10. FUTURE REVISIONS OF THIS LICENSE #
The Free Software Foundation may publish new, revised versions of the GNU Free Documentation License from time to time. Such new versions will be similar in spirit to the present version, but may differ in detail to address new problems or concerns. See http://www.gnu.org/copyleft/.
Each version of the License is given a distinguishing version number. If the Document specifies that a particular numbered version of this License "or any later version" applies to it, you have the option of following the terms and conditions either of that specified version or of any later version that has been published (not as a draft) by the Free Software Foundation. If the Document does not specify a version number of this License, you may choose any version ever published (not as a draft) by the Free Software Foundation.
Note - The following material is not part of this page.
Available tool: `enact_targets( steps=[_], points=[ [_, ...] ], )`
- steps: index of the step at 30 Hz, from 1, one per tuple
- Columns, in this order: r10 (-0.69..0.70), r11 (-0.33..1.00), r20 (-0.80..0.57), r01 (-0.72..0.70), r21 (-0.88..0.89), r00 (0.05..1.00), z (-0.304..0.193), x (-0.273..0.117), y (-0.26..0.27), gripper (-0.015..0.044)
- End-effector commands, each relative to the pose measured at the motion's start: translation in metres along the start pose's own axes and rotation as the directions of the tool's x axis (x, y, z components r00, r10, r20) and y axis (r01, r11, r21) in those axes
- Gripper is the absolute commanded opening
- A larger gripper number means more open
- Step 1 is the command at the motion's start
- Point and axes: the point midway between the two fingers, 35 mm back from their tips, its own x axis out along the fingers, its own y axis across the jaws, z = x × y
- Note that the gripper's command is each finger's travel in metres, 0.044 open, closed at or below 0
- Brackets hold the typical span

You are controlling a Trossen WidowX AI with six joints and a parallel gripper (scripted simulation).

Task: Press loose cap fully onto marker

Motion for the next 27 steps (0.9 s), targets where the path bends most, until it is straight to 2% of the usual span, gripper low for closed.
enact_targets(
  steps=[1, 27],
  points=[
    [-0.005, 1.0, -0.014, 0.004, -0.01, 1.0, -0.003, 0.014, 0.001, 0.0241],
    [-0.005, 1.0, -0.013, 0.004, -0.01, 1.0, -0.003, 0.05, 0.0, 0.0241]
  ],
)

ADDENDUM: How to use this License for your documents #
Copyright (c) YEAR YOUR NAME. Permission is granted to copy, distribute and/or modify this document under the terms of the GNU Free Documentation License, Version 1.2 or any later version published by the Free Software Foundation; with no Invariant Sections, no Front-Cover Texts, and no Back-Cover Texts. A copy of the license is included in the section entitled "GNU Free Documentation License".
If you have Invariant Sections, Front-Cover Texts and Back-Cover Texts, replace the "with...Texts". line with this:
with the Invariant Sections being LIST THEIR TITLES, with the Front-Cover Texts being LIST, and with the Back-Cover Texts being LIST.
If you have Invariant Sections without Cover Texts, or some other combination of the three, merge those two alternatives to suit the situation.
If your document contains nontrivial examples of program code, we recommend releasing these examples in parallel under your choice of free software license, such as the GNU General Public License, to permit their use in free software.